On-site emergency diesel generators typically supply emergency power. These generators are usually started by air through fail-open solenoid valves and will automatically align power to the necessary busses to ensure adequate core cooling. It is also power for redundant power to be supplied through manual bus transfer devices located at off-site substations to provide commercial power from another provider.

Two significant forms of emergency cooling are used: safety injection and coolant injection. While they sound similar, their functions are very different. Safety injection is used for a chemical shutdown of the reactor. This may be required for several reasons. It is possible that a loss of coolant accident has led to a partial core meltdown, and poison pins have been melted. If normal coolant injection water were used, it could cause an accidental recriticality accident due to the rewetting of the fuel with dense water.

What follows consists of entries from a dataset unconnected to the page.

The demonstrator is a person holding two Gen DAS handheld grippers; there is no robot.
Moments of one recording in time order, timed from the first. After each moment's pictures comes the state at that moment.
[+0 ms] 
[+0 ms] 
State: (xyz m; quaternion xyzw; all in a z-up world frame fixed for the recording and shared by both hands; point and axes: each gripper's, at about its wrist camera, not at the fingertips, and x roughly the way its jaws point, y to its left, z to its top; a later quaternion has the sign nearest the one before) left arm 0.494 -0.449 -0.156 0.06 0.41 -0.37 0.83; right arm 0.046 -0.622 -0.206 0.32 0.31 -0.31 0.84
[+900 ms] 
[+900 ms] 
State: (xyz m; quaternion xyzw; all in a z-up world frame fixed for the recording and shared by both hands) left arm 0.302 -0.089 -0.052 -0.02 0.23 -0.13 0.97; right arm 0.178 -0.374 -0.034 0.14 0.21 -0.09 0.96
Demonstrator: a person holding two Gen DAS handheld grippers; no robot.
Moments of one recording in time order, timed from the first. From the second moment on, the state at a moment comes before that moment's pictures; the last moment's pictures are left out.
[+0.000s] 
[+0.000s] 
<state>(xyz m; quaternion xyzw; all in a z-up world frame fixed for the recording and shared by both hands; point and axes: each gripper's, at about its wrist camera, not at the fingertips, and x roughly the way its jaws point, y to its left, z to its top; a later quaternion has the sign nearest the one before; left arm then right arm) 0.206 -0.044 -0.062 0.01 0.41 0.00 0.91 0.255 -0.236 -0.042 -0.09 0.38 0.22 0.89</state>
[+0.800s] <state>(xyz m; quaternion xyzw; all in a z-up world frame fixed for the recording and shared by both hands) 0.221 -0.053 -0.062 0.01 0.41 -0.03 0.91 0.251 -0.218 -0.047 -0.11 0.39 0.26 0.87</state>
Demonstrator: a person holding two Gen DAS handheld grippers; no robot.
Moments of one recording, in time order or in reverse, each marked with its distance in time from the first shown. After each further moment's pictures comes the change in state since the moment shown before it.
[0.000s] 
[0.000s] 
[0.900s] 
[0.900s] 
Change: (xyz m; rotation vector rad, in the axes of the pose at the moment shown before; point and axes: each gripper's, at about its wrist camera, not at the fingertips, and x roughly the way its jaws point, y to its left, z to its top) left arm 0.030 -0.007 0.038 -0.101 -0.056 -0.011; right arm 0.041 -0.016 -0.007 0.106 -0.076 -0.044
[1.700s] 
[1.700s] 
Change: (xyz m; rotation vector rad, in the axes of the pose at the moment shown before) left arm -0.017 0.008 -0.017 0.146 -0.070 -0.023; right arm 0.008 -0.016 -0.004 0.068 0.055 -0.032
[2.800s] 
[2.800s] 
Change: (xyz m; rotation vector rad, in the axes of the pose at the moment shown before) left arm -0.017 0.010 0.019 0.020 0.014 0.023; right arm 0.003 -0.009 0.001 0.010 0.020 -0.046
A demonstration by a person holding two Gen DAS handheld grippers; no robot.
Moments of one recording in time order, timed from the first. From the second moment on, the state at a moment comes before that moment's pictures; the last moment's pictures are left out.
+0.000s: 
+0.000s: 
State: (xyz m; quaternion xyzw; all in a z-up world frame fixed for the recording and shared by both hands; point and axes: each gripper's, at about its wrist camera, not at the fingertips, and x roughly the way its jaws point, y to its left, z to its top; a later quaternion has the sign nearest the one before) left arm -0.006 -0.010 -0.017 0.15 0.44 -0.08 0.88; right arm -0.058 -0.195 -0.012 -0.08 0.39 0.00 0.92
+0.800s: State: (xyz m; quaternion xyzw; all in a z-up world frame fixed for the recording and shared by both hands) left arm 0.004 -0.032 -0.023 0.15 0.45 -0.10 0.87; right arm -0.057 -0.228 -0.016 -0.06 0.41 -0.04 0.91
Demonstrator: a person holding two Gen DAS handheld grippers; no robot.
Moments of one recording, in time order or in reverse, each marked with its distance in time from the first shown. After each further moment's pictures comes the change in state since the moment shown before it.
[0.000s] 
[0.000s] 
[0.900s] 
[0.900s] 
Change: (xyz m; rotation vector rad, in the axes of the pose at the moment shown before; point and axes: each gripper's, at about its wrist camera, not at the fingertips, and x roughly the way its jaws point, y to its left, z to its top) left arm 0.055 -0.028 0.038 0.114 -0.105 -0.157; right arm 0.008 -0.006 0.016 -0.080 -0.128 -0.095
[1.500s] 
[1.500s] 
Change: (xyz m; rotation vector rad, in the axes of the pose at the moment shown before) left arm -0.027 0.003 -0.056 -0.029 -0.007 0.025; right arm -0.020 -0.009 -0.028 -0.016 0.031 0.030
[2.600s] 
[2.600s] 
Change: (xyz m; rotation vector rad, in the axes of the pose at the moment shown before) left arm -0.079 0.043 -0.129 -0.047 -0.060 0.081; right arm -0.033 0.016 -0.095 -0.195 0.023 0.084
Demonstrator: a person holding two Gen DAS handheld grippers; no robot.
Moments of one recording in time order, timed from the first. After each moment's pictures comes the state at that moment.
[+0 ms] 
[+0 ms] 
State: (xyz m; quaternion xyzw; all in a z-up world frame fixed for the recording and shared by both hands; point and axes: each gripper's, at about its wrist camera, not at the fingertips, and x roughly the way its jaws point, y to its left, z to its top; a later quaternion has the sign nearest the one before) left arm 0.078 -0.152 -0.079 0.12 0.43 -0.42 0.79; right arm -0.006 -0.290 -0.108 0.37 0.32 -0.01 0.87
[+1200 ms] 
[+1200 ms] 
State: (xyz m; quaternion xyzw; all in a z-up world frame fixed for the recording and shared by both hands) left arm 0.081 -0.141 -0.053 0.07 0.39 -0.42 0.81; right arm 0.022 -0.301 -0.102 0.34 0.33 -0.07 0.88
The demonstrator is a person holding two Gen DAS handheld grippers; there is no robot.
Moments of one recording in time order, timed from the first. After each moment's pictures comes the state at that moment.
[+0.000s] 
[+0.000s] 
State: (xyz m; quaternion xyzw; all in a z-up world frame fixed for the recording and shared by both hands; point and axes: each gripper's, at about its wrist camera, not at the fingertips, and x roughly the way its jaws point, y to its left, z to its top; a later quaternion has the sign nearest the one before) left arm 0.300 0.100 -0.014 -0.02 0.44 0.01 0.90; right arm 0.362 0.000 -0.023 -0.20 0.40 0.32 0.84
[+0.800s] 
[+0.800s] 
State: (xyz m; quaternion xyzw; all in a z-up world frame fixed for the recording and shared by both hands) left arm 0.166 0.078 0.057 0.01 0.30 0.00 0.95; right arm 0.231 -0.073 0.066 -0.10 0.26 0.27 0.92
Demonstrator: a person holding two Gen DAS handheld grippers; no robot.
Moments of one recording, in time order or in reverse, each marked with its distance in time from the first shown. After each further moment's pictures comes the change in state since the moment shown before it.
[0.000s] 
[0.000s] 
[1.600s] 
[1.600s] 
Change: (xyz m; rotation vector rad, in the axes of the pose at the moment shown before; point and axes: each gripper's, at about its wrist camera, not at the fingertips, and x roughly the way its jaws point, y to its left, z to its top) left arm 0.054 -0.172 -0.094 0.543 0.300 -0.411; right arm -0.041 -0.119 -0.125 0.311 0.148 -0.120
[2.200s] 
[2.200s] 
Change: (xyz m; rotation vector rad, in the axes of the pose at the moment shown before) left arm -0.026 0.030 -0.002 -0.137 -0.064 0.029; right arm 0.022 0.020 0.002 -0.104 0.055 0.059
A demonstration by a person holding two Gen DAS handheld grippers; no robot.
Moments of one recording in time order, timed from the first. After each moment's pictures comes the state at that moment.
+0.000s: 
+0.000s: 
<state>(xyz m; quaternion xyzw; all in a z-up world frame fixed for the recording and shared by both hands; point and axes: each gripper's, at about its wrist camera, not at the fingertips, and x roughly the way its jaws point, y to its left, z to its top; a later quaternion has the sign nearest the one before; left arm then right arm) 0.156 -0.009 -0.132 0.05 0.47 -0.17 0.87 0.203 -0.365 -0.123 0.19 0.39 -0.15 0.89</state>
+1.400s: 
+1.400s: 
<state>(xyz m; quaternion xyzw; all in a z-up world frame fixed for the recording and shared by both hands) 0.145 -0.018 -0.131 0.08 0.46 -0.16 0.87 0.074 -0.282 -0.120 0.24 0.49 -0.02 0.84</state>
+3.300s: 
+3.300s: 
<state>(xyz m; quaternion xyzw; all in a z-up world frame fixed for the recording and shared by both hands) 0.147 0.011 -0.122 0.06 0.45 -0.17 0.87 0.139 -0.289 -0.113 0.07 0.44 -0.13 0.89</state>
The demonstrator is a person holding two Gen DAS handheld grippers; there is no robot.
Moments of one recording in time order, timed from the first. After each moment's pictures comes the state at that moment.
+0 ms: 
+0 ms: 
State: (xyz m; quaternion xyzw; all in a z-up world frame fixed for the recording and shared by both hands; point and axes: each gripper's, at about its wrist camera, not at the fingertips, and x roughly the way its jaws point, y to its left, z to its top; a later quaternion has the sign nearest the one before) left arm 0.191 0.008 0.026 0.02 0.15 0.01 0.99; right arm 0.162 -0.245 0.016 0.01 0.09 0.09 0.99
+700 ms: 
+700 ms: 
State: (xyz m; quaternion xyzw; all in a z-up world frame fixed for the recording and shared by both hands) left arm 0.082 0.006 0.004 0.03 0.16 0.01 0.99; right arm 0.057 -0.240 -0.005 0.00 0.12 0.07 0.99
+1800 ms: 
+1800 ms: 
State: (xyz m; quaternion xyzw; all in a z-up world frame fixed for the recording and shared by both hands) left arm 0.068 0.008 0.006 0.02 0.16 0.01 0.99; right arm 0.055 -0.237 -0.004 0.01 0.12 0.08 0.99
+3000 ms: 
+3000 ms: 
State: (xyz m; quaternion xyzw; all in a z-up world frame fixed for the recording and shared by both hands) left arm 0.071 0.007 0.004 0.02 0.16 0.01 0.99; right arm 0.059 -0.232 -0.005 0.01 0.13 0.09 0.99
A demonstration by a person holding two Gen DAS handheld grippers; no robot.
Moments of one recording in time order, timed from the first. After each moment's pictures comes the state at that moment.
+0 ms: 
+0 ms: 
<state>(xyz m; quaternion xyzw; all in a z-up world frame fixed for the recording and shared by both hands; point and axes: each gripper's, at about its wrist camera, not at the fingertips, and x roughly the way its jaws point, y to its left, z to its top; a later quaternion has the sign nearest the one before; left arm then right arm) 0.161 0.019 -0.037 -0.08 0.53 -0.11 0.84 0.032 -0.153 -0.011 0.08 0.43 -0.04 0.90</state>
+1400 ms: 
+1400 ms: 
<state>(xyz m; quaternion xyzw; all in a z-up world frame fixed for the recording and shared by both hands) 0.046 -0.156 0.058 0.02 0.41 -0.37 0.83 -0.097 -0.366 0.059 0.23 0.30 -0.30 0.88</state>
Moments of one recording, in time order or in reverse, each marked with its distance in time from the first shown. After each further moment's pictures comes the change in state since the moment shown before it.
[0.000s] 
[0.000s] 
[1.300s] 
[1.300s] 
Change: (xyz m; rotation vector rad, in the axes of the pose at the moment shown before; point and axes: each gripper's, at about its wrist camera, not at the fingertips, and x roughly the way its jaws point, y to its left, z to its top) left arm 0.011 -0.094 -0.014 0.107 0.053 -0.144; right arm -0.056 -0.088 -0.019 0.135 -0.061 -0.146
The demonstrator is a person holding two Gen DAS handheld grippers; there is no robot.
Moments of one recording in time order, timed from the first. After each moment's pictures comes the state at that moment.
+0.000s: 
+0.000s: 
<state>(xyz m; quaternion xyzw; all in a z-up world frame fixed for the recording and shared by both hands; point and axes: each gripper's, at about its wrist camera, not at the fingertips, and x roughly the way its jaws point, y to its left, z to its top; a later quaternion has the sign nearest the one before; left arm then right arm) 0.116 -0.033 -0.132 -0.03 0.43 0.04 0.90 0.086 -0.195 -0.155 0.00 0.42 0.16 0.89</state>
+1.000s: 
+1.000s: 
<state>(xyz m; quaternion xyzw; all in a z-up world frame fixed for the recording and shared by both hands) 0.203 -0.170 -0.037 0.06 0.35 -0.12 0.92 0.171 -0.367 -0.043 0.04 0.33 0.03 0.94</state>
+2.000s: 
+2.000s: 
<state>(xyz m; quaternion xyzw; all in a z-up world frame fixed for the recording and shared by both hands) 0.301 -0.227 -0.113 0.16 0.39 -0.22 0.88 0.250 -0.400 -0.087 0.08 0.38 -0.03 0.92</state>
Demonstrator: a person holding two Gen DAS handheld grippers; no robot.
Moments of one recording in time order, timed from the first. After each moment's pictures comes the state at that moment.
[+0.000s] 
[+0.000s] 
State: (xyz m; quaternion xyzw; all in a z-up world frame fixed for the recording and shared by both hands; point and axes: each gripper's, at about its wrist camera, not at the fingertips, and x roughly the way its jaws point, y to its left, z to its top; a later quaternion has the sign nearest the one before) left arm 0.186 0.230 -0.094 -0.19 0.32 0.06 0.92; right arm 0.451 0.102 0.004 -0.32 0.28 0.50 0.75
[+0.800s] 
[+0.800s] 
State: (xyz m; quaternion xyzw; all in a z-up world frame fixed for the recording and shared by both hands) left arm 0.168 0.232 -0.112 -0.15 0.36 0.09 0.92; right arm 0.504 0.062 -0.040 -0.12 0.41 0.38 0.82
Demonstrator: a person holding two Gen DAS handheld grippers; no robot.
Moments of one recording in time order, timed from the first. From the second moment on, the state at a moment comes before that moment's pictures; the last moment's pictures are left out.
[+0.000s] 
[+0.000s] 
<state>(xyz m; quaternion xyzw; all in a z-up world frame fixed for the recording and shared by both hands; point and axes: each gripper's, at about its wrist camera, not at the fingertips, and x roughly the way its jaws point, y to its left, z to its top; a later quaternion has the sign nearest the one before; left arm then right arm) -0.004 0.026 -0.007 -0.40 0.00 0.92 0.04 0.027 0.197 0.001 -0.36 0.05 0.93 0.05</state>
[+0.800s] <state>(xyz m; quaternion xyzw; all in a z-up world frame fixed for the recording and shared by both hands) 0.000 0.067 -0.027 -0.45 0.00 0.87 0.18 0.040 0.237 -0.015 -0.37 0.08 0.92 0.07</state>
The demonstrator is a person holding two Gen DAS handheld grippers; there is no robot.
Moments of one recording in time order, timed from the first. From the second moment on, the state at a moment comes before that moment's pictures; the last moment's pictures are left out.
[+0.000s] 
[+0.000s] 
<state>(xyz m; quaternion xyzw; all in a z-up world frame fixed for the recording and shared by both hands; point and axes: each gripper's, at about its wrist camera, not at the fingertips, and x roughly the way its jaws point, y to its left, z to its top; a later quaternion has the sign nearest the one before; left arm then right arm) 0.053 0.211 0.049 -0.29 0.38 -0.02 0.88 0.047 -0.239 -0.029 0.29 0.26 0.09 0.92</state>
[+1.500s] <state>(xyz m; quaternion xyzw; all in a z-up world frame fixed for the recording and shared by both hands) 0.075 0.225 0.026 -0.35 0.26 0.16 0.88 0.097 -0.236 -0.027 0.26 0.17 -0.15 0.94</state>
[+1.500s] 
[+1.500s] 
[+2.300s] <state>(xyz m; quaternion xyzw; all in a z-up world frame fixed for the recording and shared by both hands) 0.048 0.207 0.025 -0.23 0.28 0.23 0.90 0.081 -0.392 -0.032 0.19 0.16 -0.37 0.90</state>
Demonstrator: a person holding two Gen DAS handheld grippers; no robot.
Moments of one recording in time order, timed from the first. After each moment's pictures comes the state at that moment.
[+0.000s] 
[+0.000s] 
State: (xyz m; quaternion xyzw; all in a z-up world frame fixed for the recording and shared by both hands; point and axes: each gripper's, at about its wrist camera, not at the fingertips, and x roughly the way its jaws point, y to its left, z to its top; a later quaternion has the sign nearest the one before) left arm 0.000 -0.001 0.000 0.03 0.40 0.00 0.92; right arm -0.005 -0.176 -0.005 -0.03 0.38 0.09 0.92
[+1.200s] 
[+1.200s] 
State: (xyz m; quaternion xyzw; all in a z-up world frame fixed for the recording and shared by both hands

Coolant injection adds makeup water to the reactor to prevent the fuel plate from uncovering. Also, it can be used as an emergency pressure control method in the event of a loss of pressure control. One possible way of emergency pressure control using an injection system would be to charge the vessel until a pressure relief valve lifts. As long as the injection rate doesn't exceed the speed of coolant lost through the reliefs, the operator can maintain pressure within design tolerances based on relief valve set points.